Despite the song "This Weed Iz Mine" being featured in the movie, it did not appear on the soundtrack album.

===Background===
Snoop Dogg had announced plans to release a film and soundtrack with Wiz Khalifa in January 2011, with the release of the song "That Good", originally intended to be the soundtrack's lead single. Wiz Khalifa spoke on the soundtrack, saying: "It's a real big deal because nobody's done it like that as far as a veteran in the game, an OG, a pioneer and then the newest, youngest, most exciting dude in rap coming through, and really just giving people a complete project ... I'm a fan of it, separate myself from making it, [I'm] a huge fan of it. Can't wait."

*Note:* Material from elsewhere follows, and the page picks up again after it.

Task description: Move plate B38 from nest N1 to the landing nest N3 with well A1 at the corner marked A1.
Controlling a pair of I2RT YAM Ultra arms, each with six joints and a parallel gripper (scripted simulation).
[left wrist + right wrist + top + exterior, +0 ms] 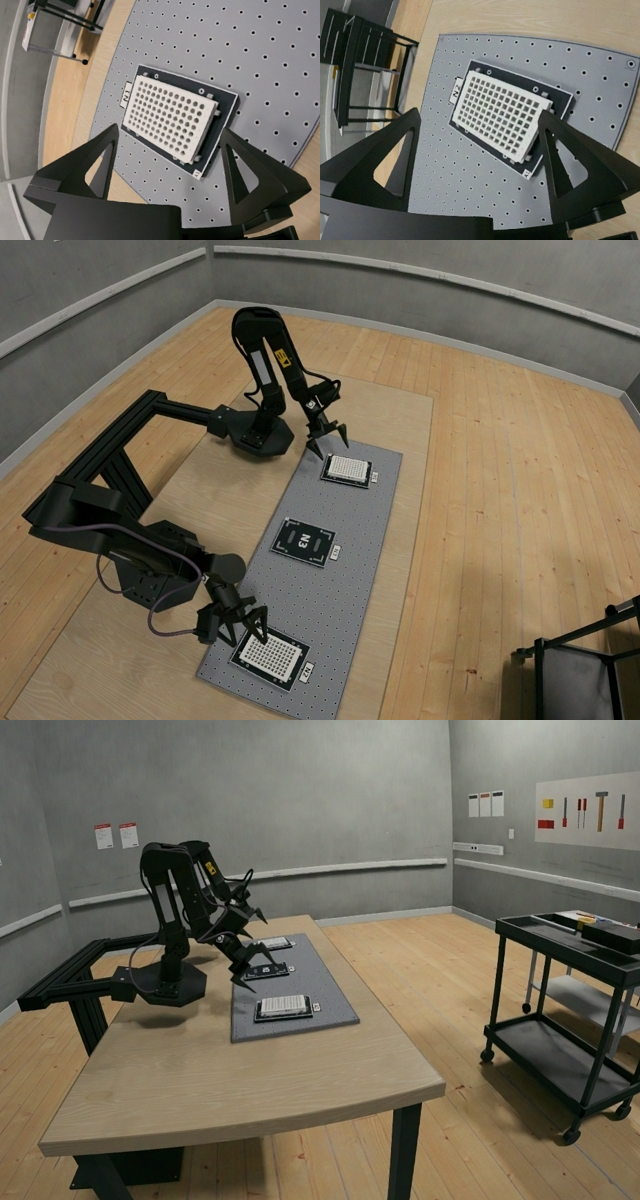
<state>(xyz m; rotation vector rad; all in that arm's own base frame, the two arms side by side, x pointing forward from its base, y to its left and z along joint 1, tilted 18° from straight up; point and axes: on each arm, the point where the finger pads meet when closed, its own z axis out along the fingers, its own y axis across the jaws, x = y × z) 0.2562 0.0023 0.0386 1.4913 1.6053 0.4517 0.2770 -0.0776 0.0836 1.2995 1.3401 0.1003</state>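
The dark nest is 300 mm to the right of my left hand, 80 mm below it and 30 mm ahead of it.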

===Location controversy===
Much of the film was shot at Mira Costa High School in Manhattan Beach, California, after the Manhattan Beach Unified School District granted a facilities use permit to The Yard Entertainment, the production company. After two days of filming over the weekend of May 7, 2011, production was halted when it was reported that individuals (some involved with the film, some not) were smoking marijuana on campus, leading the school district to revoke the permit. During the shoot, one group drove a car down the front stairs on the high school causing skid marks. Vandalism and theft from classrooms were also reported by teachers, and The Yard reportedly offered reimbursement to at least one.

===DVD release===
Straight-to-DVD release of the film was scheduled for April 20, 2012, which was then delayed to July 3, 2012. As of August 2012, the DVD had sold 54,641 units in the United States.

==Critical response==
Mac & Devin Go to High School was panned by critics. Pre-release reviews were negative. After its release, JP DelaCuesta of AllHipHop gave it a 3/10, saying: "There's no other way to say this except Mac and Devin Go to High School is bad – plain and simple. The on-screen collaboration between these two Hip-Hop heavyweights is a joke, and for their sakes, hopefully a joke that they and everyone involved with Mac and Devin were in on. At the end of the day, the only thing that Mac and Devin Go to High School proves is that we need How High 2, and we need it bad!" Nathan Rabin of The A.V. Club also gave the film a negative review, saying "The protégé completes his evolution when he uses his high-school valedictorian speech to perform 'Young, Wild & Free,' the hit single from Mac & Devin Go To High School. 'Young, Wild & Free' is everything Mac & Devin Go To High School should be but isn't: fun, light, goofy, entertaining, and young. In moments like this, the movie possesses a strange, disarming innocence, but it forces audiences to endure a punishing gauntlet of misogyny and non-starting comedy to get to that middling moment of moderate enjoyment."